§ **Brief**
Go through the material below and copy each line where the word "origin" appears.

§ **Recorded data**

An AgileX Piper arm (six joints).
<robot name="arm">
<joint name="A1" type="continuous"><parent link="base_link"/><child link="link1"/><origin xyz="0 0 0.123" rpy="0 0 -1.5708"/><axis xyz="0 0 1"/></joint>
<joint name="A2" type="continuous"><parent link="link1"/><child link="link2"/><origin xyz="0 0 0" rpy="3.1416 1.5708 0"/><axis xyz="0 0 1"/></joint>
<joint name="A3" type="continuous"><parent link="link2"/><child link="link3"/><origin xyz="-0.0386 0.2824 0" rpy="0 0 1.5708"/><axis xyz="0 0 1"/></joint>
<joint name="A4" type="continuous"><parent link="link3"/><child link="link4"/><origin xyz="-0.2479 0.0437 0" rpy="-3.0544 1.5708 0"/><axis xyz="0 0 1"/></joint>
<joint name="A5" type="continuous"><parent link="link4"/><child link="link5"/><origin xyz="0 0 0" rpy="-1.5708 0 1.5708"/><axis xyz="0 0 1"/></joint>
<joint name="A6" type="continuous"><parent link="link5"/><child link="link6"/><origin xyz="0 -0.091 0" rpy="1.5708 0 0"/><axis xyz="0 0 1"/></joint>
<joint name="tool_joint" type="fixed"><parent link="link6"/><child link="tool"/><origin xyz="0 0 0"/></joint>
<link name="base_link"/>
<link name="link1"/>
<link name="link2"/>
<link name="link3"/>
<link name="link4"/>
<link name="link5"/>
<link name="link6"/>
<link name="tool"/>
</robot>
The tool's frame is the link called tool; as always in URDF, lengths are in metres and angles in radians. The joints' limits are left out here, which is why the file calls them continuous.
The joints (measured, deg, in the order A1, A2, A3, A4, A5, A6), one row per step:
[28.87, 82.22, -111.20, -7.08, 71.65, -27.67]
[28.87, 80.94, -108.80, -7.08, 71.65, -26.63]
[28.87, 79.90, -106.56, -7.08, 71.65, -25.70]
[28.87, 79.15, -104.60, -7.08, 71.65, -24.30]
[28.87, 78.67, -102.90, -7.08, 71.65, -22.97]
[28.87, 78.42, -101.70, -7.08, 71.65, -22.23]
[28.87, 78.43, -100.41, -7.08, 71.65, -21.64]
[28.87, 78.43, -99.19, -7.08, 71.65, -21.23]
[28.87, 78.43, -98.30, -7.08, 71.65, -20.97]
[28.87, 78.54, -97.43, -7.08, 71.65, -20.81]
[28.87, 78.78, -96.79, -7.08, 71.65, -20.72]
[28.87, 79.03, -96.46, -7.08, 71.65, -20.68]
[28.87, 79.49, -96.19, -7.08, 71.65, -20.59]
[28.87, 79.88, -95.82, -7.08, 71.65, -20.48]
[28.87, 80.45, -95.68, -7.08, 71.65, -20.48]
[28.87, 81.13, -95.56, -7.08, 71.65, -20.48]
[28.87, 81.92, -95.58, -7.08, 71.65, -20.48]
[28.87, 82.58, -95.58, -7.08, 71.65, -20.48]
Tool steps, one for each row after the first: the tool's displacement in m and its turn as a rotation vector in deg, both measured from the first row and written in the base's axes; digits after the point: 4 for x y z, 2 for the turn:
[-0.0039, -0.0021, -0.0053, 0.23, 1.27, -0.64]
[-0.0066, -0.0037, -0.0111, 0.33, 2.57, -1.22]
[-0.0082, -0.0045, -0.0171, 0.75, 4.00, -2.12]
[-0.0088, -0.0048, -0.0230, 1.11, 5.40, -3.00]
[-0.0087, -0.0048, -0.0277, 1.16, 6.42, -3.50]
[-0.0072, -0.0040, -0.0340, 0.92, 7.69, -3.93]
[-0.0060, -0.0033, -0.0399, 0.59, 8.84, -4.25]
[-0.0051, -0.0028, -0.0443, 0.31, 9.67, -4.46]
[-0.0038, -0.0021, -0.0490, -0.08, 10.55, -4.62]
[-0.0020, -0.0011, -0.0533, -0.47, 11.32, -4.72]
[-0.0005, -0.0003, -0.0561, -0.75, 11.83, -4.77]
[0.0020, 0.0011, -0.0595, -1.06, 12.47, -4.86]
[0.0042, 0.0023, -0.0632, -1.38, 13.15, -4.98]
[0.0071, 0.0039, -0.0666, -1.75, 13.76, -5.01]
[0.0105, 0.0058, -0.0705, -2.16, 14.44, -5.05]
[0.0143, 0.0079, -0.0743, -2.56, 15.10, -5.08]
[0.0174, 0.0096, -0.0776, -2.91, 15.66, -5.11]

§ **Exercise answer**
<joint name="A1" type="continuous"><parent link="base_link"/><child link="link1"/><origin xyz="0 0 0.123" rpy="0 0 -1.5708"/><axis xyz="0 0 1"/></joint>
<joint name="A2" type="continuous"><parent link="link1"/><child link="link2"/><origin xyz="0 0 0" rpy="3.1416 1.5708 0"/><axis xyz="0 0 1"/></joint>
<joint name="A3" type="continuous"><parent link="link2"/><child link="link3"/><origin xyz="-0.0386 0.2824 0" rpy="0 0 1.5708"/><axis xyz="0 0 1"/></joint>
<joint name="A4" type="continuous"><parent link="link3"/><child link="link4"/><origin xyz="-0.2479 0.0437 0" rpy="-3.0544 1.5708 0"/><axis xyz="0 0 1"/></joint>
<joint name="A5" type="continuous"><parent link="link4"/><child link="link5"/><origin xyz="0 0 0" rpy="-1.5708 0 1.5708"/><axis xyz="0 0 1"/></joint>
<joint name="A6" type="continuous"><parent link="link5"/><child link="link6"/><origin xyz="0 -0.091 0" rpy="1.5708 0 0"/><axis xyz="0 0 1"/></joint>
<joint name="tool_joint" type="fixed"><parent link="link6"/><child link="tool"/><origin xyz="0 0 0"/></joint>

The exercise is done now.